**ASSIGNMENT:** Take the whole listing and reproduce it exactly, pictures excepted.

**PROVIDED MATERIAL:**
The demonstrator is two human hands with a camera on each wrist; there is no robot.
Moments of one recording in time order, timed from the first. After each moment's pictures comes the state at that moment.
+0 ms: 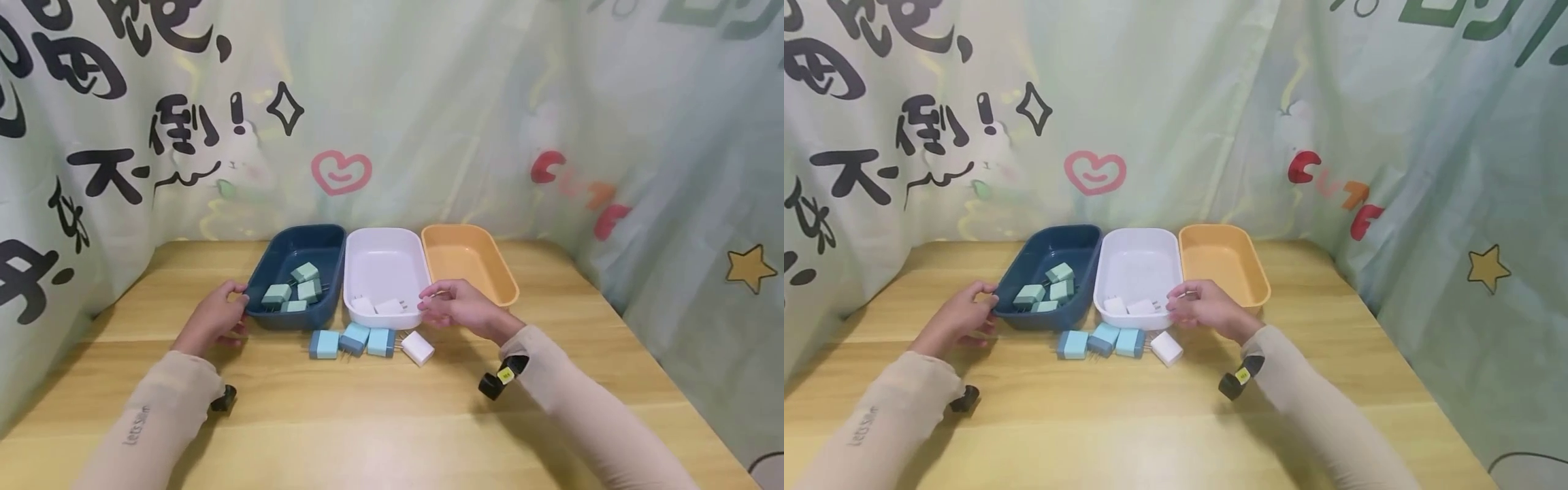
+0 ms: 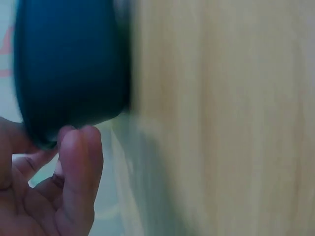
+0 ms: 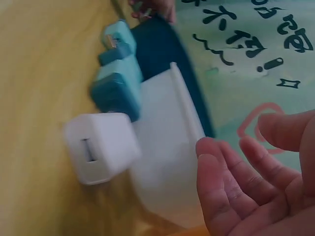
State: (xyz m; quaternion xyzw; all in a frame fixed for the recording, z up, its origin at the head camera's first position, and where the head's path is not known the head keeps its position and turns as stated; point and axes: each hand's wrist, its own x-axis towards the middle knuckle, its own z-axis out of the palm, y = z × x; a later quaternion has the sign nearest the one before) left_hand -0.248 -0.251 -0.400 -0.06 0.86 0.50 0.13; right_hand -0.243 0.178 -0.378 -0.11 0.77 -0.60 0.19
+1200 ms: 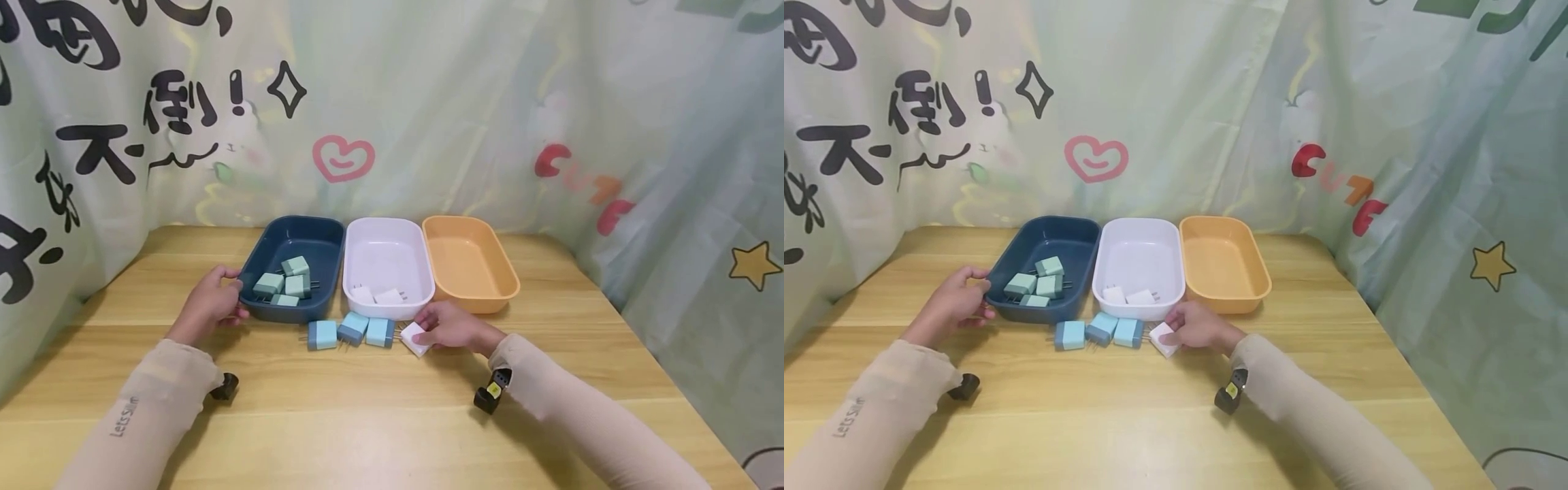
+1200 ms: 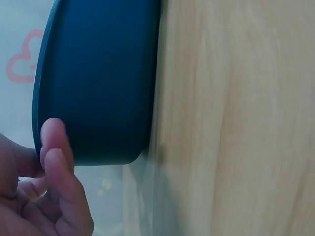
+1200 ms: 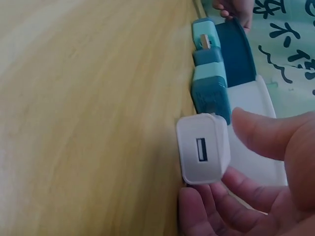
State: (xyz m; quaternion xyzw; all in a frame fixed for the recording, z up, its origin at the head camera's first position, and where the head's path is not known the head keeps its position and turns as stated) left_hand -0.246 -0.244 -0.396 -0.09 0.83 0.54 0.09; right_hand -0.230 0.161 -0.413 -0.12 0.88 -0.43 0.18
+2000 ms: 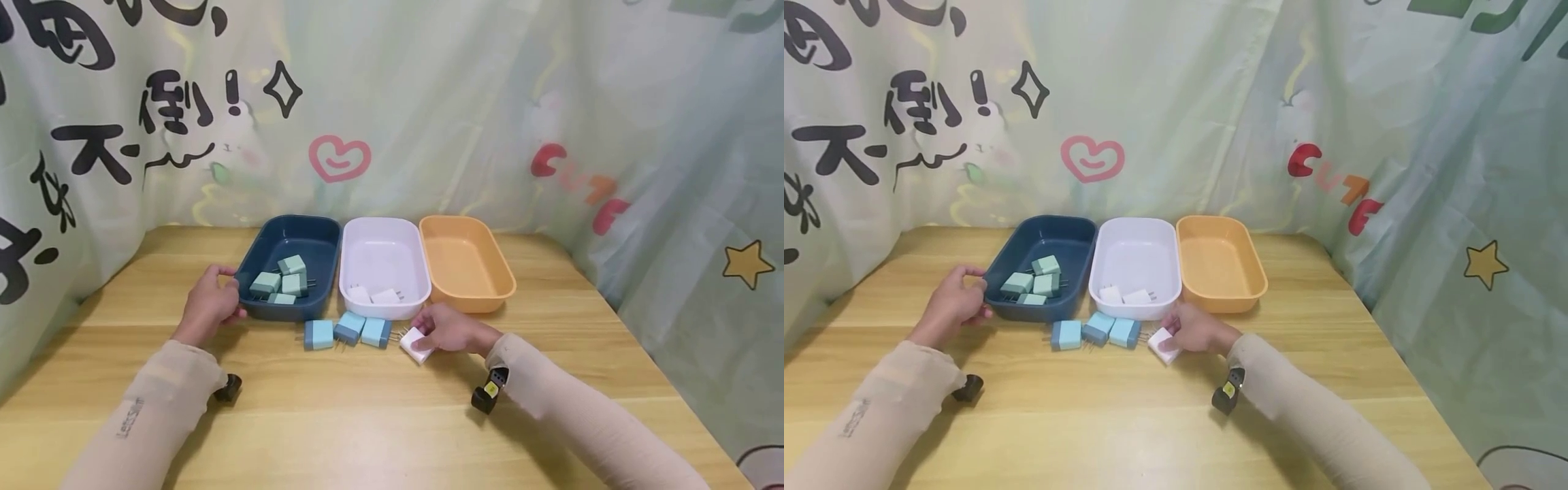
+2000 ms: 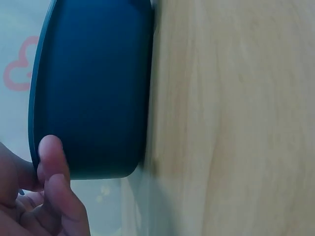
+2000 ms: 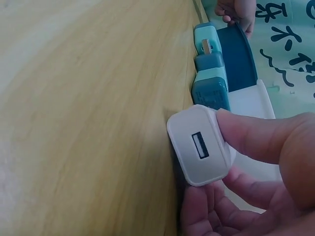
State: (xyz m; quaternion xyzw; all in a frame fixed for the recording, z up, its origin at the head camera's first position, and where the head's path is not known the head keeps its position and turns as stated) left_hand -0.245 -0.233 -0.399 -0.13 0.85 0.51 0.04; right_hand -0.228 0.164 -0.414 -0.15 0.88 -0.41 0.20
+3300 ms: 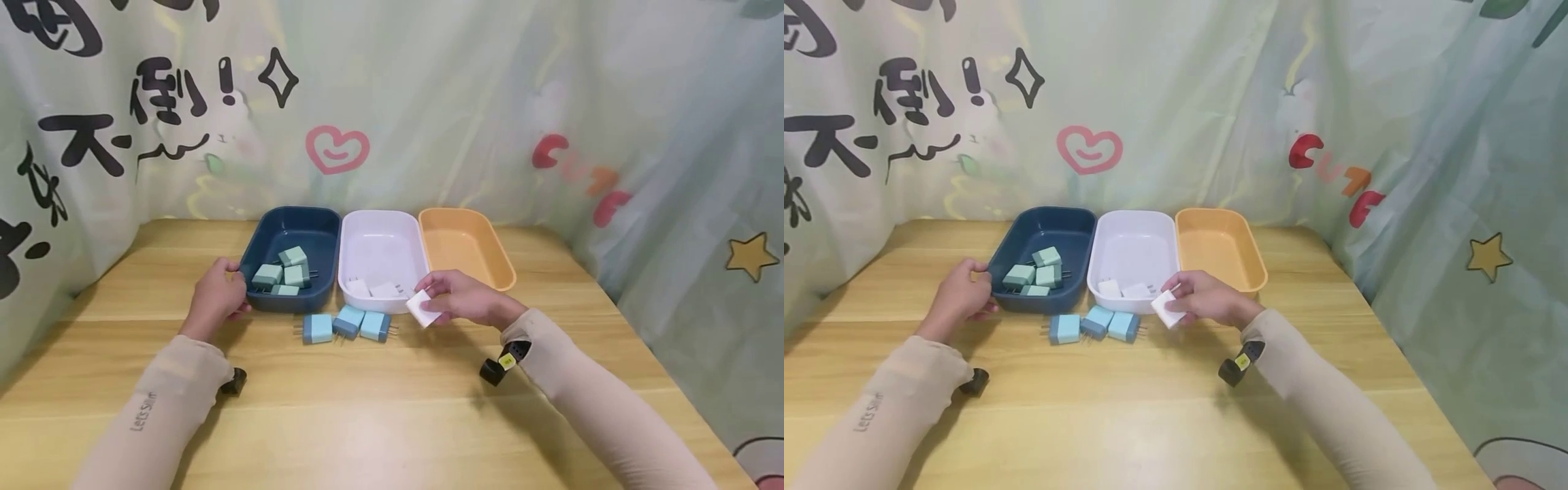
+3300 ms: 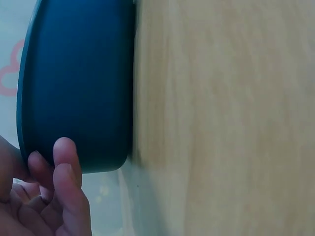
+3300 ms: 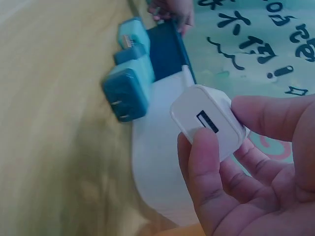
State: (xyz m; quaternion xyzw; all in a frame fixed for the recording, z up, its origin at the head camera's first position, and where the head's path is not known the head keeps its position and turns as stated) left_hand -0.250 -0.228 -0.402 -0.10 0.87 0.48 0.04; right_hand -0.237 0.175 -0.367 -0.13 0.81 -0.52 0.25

**REPLY:**
The demonstrator is two human hands with a camera on each wrist; there is no robot.
Moments of one recording in time order, timed from the first. After each moment's pictures comes the state at that moment.
+0 ms: 
+0 ms: 
+0 ms: 
State: (xyz m; quaternion xyzw; all in a frame fixed for the recording, z up, its origin at the head camera's first position, and where the head's path is not known the head keeps its position and turns as stated; point and axes: each hand's wrist, its own x-axis towards the middle knuckle, its own z-axis out of the palm, y = z × x; a later quaternion has the sign nearest the one before) left_hand -0.248 -0.251 -0.400 -0.06 0.86 0.50 0.13; right_hand -0.243 0.178 -0.378 -0.11 0.77 -0.60 0.19
+1200 ms: 
+1200 ms: 
+1200 ms: 
State: (xyz m; quaternion xyzw; all in a frame fixed for the recording, z up, its origin at the head camera's first position, and where the head's path is not known the head keeps its position and turns as stated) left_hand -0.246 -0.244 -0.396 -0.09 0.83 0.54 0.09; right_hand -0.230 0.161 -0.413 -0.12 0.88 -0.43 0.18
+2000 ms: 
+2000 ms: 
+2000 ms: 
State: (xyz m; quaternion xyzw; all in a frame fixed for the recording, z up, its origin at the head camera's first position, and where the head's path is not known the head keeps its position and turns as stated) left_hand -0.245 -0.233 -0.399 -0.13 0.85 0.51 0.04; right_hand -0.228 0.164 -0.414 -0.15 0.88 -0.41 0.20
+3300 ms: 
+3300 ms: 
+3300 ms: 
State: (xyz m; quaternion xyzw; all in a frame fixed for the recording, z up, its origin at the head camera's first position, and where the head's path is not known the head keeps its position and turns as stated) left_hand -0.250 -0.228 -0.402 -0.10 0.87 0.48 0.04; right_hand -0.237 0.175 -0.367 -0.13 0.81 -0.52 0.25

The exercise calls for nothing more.